## [RECORDED INFORMATION]

****************

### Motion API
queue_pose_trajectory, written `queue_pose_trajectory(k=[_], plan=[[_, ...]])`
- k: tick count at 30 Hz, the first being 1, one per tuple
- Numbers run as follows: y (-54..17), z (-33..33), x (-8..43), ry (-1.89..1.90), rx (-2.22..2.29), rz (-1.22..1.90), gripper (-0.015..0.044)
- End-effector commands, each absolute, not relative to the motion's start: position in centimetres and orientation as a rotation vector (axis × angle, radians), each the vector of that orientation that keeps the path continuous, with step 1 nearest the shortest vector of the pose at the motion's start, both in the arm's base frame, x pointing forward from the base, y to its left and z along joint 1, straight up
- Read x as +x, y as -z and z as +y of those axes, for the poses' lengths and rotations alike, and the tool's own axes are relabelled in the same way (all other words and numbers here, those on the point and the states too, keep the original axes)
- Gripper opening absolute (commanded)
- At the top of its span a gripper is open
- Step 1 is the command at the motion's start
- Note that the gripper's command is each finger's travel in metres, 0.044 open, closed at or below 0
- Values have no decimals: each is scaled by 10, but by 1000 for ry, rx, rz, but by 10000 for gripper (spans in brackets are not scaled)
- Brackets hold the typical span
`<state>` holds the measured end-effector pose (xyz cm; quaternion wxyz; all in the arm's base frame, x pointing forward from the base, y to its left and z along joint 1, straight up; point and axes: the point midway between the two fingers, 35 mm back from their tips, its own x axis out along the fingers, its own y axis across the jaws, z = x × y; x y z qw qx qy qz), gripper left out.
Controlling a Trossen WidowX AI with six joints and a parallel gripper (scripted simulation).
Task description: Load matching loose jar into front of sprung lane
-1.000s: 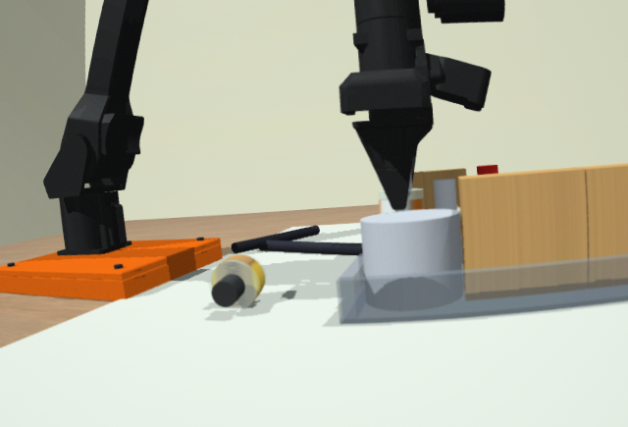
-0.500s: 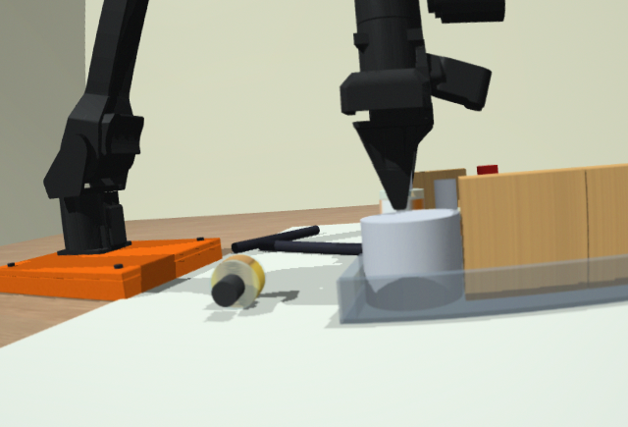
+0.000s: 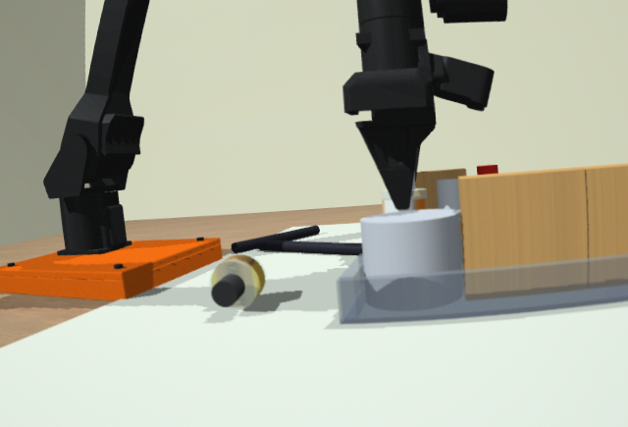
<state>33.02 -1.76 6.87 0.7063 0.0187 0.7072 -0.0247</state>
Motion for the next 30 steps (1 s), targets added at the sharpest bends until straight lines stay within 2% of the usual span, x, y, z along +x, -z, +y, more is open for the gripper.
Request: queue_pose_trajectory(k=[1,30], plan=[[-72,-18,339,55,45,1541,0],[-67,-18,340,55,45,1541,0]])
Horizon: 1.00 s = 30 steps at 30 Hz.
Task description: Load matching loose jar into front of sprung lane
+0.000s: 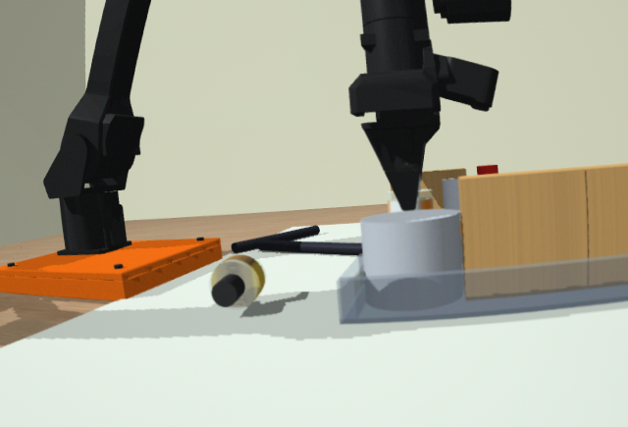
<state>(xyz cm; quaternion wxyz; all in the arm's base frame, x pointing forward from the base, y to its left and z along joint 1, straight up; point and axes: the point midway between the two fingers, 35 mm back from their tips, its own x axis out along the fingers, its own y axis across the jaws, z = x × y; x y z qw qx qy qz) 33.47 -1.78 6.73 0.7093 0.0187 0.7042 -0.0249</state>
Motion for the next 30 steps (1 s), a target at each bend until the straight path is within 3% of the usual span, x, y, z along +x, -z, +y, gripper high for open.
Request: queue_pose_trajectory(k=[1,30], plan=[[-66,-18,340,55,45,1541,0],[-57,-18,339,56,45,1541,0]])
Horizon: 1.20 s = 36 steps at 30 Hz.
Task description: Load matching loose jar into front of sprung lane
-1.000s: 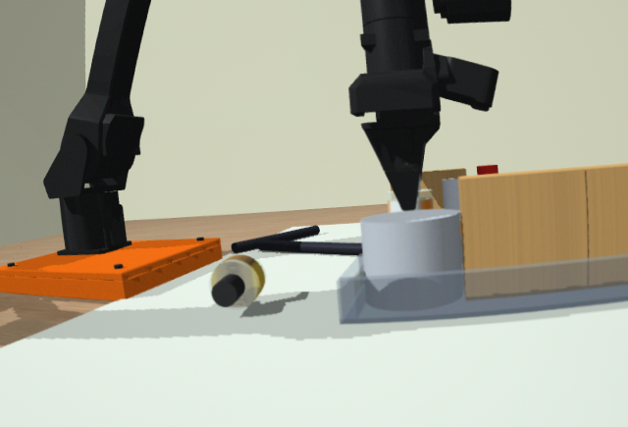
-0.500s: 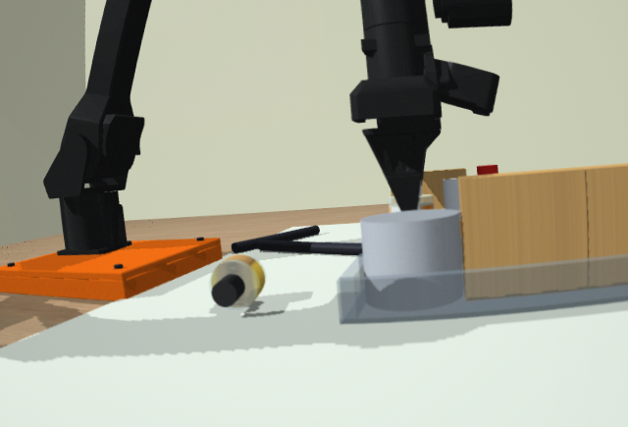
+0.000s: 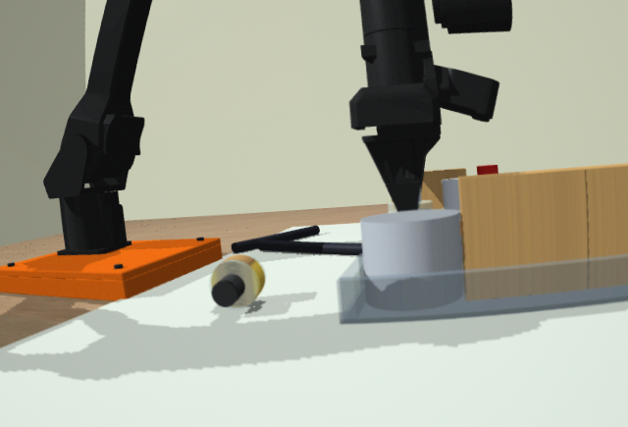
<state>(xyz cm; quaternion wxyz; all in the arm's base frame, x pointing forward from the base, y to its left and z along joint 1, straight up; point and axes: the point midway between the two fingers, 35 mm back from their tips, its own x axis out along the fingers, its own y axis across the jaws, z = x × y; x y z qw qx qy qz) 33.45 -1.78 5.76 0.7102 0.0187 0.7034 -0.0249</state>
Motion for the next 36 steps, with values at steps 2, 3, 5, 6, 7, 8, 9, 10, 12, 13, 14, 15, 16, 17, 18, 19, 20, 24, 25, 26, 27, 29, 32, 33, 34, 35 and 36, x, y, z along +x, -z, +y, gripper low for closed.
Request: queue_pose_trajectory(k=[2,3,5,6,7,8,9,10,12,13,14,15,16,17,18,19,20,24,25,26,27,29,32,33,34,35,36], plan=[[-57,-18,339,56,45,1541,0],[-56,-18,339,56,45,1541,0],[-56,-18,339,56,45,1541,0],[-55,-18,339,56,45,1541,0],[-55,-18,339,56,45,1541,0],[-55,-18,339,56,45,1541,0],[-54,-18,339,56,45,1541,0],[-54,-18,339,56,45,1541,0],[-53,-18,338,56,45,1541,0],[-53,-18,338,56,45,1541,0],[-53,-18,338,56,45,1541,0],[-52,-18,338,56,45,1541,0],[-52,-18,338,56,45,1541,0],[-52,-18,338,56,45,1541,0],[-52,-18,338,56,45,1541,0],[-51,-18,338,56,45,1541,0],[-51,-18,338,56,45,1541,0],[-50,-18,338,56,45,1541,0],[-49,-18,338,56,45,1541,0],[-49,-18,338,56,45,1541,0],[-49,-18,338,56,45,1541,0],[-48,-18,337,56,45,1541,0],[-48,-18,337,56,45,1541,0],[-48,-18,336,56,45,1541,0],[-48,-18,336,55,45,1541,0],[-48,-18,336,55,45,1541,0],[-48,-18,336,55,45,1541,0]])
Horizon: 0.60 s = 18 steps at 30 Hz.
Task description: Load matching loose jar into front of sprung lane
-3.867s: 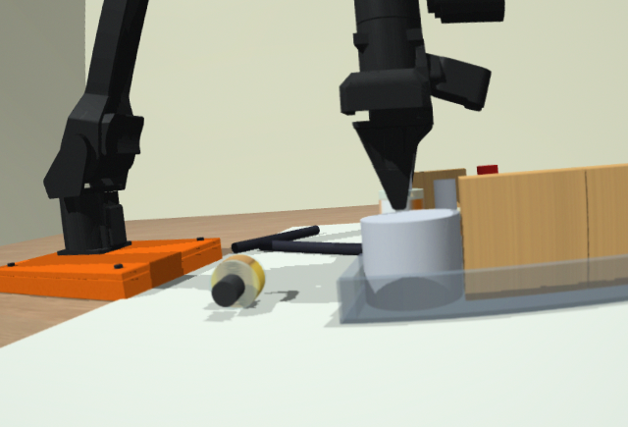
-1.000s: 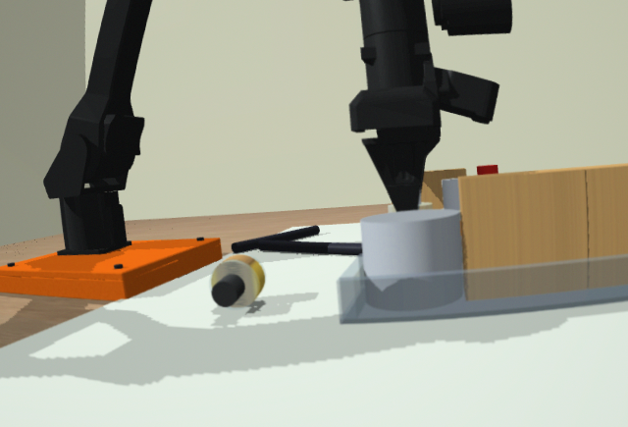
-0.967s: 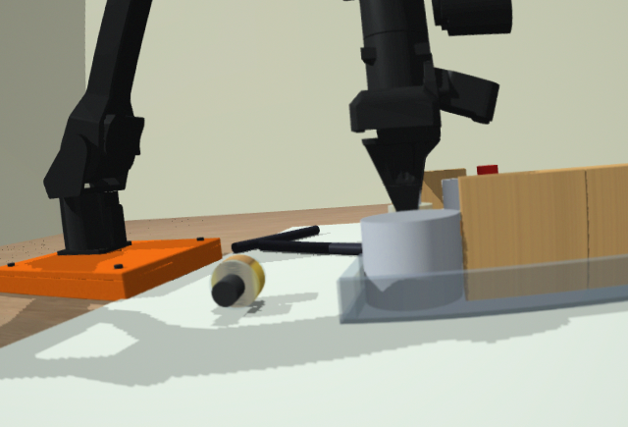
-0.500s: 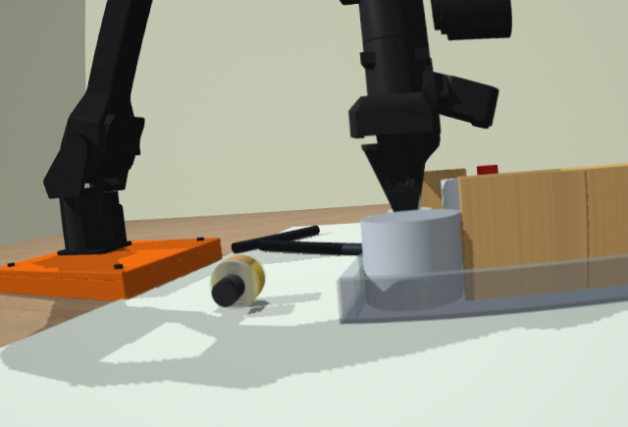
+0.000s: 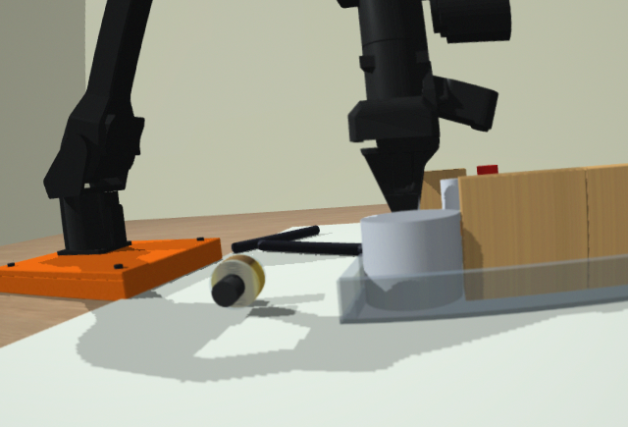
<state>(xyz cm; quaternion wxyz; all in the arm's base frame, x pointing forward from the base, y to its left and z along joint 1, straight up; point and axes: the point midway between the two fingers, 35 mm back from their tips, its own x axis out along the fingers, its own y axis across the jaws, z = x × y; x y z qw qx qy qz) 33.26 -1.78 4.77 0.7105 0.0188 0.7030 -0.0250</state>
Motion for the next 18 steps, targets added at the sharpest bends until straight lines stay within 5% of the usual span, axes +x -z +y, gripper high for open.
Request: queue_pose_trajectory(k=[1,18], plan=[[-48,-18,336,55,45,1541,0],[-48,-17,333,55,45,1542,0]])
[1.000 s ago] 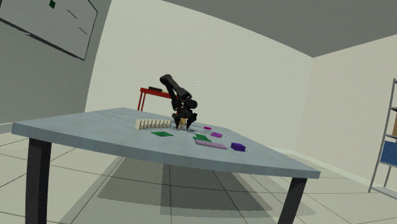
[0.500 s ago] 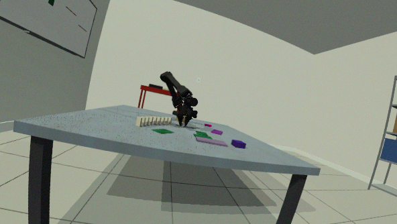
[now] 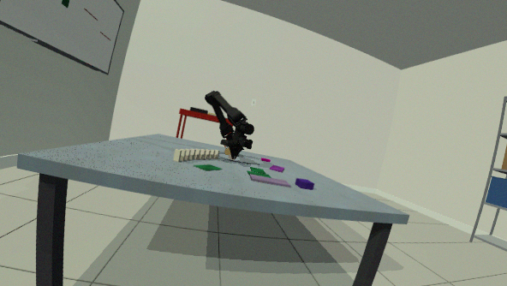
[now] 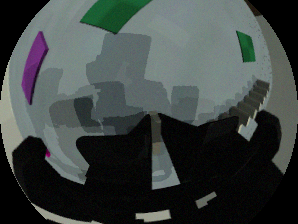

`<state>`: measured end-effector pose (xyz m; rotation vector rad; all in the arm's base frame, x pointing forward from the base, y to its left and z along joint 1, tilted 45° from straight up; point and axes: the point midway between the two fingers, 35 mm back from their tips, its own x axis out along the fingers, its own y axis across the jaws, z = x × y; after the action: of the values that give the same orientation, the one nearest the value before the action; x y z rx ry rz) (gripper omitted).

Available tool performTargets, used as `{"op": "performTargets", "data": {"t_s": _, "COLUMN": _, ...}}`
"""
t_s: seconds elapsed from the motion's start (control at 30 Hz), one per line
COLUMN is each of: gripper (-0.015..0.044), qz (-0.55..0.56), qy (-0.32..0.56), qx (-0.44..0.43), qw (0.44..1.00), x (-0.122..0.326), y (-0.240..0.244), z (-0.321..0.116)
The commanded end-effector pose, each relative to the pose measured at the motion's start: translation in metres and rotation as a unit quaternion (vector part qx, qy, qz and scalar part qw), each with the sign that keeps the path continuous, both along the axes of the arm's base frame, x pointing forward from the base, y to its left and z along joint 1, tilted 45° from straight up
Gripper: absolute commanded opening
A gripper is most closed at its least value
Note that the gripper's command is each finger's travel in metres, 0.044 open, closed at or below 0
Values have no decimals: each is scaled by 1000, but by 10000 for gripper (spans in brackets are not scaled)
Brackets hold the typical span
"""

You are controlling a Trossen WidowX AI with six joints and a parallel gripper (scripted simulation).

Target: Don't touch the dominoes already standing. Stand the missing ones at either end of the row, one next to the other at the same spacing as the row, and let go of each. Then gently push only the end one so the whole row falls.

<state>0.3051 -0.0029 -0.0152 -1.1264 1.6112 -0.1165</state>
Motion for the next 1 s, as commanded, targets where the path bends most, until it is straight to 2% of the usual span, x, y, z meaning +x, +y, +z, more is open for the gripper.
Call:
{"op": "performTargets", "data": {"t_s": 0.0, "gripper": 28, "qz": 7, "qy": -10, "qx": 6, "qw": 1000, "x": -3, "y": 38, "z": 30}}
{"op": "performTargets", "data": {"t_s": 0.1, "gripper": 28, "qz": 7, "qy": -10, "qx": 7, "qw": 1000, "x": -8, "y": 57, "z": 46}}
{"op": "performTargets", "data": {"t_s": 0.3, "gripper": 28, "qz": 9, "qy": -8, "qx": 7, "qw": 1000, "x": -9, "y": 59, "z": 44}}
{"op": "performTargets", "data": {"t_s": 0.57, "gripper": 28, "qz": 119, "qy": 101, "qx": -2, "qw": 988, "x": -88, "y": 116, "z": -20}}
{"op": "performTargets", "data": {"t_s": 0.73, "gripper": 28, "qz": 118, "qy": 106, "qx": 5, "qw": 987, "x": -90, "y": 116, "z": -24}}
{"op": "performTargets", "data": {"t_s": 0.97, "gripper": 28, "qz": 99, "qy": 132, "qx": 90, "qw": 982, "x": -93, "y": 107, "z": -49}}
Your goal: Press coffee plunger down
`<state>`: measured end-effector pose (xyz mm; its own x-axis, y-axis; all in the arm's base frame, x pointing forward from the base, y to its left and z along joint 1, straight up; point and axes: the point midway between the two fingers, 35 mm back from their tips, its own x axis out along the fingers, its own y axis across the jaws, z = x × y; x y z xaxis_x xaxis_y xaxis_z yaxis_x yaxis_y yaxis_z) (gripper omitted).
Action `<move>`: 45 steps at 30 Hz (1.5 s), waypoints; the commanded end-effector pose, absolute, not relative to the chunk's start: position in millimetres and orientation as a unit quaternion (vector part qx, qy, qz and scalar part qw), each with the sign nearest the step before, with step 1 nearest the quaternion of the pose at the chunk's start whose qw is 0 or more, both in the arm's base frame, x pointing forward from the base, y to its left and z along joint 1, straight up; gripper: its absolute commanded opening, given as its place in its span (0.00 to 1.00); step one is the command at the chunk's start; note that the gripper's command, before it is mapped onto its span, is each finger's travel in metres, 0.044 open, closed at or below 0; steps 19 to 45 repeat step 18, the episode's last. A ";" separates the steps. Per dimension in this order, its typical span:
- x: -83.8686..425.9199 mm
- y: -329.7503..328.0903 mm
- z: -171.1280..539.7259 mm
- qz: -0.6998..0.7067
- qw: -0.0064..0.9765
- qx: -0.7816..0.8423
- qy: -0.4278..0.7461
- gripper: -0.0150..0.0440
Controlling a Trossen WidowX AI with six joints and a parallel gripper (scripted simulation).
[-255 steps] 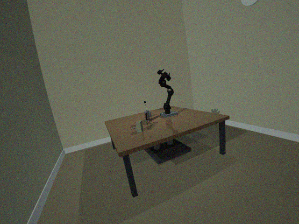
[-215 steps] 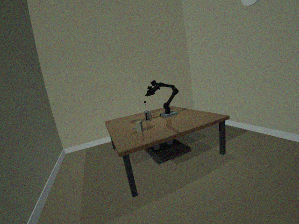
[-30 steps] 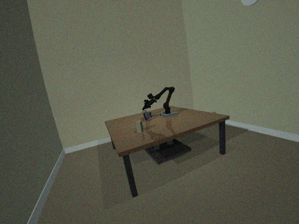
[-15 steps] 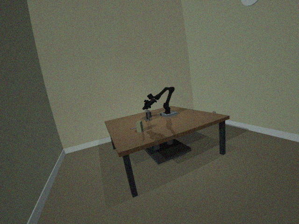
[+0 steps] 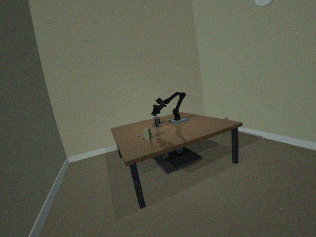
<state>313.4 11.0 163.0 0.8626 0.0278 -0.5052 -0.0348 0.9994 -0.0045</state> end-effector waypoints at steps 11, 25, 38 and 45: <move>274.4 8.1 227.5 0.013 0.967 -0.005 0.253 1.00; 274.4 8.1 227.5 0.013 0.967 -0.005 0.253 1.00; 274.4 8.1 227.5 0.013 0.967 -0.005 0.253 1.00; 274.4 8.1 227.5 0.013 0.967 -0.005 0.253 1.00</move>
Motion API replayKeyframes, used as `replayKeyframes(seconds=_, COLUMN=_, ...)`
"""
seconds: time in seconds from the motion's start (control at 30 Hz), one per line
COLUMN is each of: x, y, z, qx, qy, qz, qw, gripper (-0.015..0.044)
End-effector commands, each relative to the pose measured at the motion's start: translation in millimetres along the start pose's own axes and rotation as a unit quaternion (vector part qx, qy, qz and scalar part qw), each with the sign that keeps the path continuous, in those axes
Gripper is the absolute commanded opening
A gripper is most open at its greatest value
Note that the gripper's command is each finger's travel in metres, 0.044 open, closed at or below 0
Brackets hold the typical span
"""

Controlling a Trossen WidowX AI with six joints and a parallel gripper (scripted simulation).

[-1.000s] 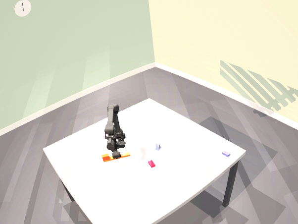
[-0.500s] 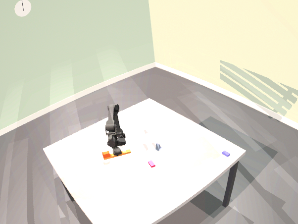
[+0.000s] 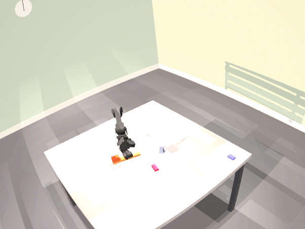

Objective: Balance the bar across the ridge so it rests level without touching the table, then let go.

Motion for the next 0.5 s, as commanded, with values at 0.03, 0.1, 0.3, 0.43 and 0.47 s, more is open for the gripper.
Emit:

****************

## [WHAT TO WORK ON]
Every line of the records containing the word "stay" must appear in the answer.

## [RESULT]
Motion for the next 30 steps (1 s), targets added at the sharpest bends until straight lines stay within 2% of the usual span, x, y, z along +x, -z, +y, more is open for the gripper.
Motion for the next 18 steps, targets added at the sharpest bends until straight lines stay within 5% of the usual span, axes +x -z +y, gripper high for open.

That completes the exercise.